Bloom: Your memoir, Things to Bring, S#!T to Do… and Other Inventories of Anxiety is composed of lists (from grocery lists to resolutions) that you’ve created over your lifetime, some dating back to your childhood. Why do you characterize these lists as “inventories of anxiety?” Is there a kind of personal revelation or sense of personal identity that can only come out of moments of anxiety?

KR: I do characterize most lists as “inventories of anxiety” because until I can check off or “delete” items on a “to-do” list. They’re like pebbles in my shoes, little pebbles of anxiety. Of course I want to feel happy—whatever that is, because happiness manifests in many different ways—but there’s something valid and powerful about the revelations that come up when one is anxious.

Bloom: You’ve worked in many different literary forms: essays, memoir, plays, and fiction. Which form started your writing career? Does one form feel the most natural to you? Or most challenging?

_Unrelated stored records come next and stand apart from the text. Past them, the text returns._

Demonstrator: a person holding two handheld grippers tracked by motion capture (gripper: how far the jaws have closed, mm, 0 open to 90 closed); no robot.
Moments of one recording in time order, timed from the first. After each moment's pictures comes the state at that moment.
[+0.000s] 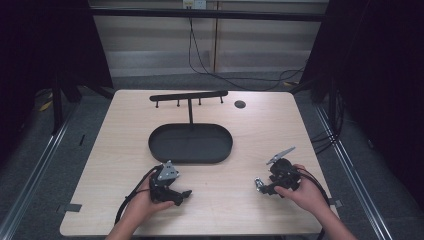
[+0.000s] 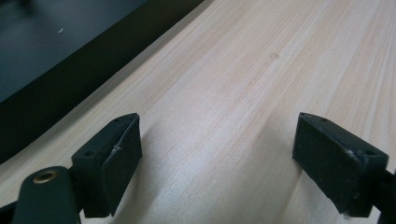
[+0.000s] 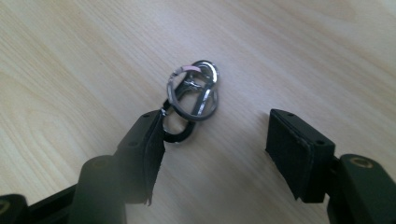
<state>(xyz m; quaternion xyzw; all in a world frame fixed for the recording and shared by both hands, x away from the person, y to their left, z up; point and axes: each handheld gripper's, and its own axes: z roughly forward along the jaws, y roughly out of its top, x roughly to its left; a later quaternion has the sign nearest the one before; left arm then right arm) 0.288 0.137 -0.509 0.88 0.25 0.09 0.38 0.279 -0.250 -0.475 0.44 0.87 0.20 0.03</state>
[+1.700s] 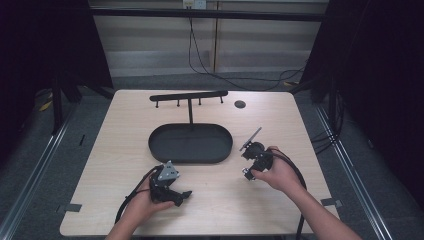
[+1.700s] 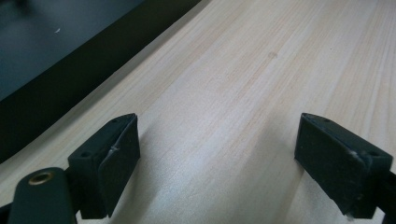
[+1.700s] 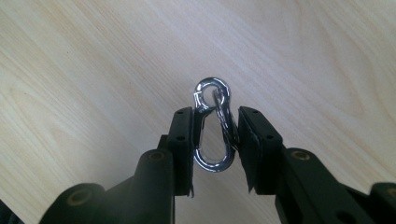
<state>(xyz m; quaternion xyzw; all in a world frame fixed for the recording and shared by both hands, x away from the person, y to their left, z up) 0.289 0.137 -0.508 0.89 0.24 0.09 0.38 0.321 -0.179 -0.435 0.41 0.91 0.11 0.01</state>
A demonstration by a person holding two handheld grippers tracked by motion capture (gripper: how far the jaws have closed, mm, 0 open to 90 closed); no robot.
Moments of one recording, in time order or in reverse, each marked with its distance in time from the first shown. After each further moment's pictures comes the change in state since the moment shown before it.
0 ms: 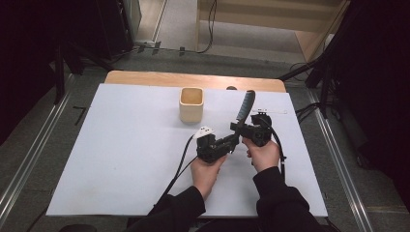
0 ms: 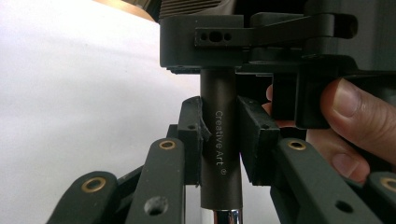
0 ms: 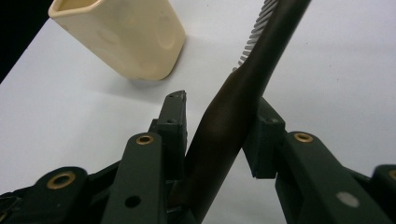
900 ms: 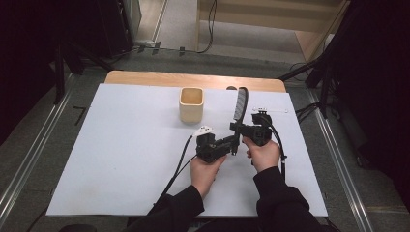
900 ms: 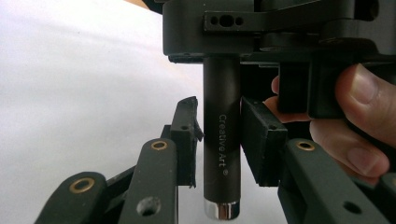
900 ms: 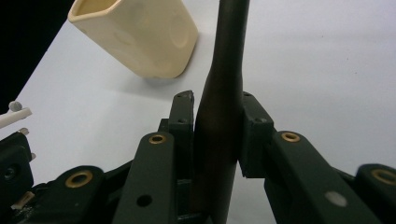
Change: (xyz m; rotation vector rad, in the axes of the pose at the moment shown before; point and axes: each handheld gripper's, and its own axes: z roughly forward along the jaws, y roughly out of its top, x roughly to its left) left arm 0.002 0.004 -0.002 0.050 -0.024 -0.016; right arm 0.001 0.003 -0.003 0.025 0.051 0.039
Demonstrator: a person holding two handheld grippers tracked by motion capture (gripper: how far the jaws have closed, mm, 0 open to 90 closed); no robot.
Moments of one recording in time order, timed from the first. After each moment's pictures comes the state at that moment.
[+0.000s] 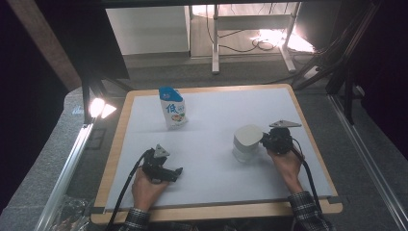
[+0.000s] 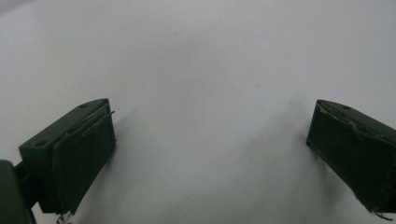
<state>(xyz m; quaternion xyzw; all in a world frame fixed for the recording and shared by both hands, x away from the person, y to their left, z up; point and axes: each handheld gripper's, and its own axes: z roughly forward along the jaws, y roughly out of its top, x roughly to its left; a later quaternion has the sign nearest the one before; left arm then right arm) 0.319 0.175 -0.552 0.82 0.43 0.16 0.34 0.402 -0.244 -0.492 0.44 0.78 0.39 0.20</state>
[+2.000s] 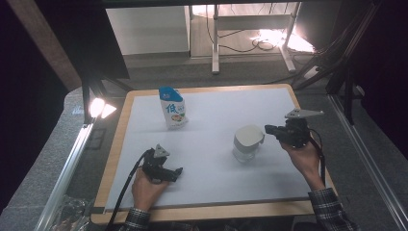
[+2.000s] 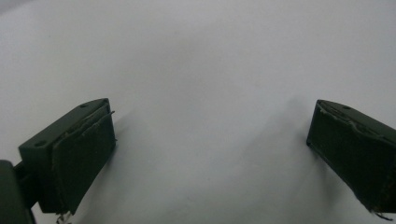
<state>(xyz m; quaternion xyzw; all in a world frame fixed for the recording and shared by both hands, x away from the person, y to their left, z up) 0.319 0.175 -0.552 0.82 0.43 0.15 0.34 0.389 -0.267 -0.421 0.37 0.80 0.45 0.16</state>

KR: The first long piece of fiction I wrote that was seen or
read by other people was a play, so the play form was my first love. I mean, as a teenager I didn’t have crush on Sam Shepard, rather I wanted to BE him. Cowboy Mouth, Fool for Love, Curse of the Starving Class… that stuff blew me away. Weirdly enough, writing essays and nonfiction didn’t feel like a huge detour, and, fortunately, it translated into earnings, although never enough to give up certain freelance bread and butter gigs.

Bloom: You, your husband – who is an actor – and your children created a hilarious promo video for Famous Baby for Amazon. Tell us a bit about what it’s like to collaborate creatively with your family.

KR: The book trailer! With any luck it cured the kids of wanting to pursue acting careers! We did lots of takes and by the end of the day, boy, they were done! Kidding aside, the kids were game and my writer/actor husband, who is my best sounding board for anything I write, takes on any artistic endeavour with crazy, full-out commitment. I said to him, “book trailer, oy, what do you think?” A week later he had a polished script, which he directed, a friend of ours shot, and another very funny actor friend guested.

I love the solitary nature of writing, but ultimately it involves collaboration, as does any artistic endeavour. A book needs an editor, a film needs a crew, a play needs actors and a director. If you’re lucky enough to work with people you love and trust… I mean what else is there?

Bloom: You mentioned in an interview (with Megan Mullally) that you have a Great Books list – all the books you’d like to read.  How do you decide what to add to this list? What are the top three books? And how many have you read?

Every time I take out that sad, yellowed, ancient list I get distracted by some other book that mysteriously ends up on my dresser.  The old list remains constant because it is actually a page I tore out of Esquire magazine when I was a teenager! My “fluid list” is the one that I add books to, usually recommendations from friends, books that I’ve come across in reviews or the seminal books of recently deceased authors.

It’s embarrassing, but I never read I Know Why the Caged Bird Sings, so that knocked Murakami’s 1Q84 off the top spot. In the last couple years I’ve been blown away by the likes of Bel Canto and Unbroken, fascinated by The Poisoner’s Handbook and Stieg Larsson’s plot twists, and I’ve satisfied my inner ham by reading aloud all the Harry Potter books to my daughter.  I’m in the market for another ten-year-old who’ll allow me to re-live that particular experience.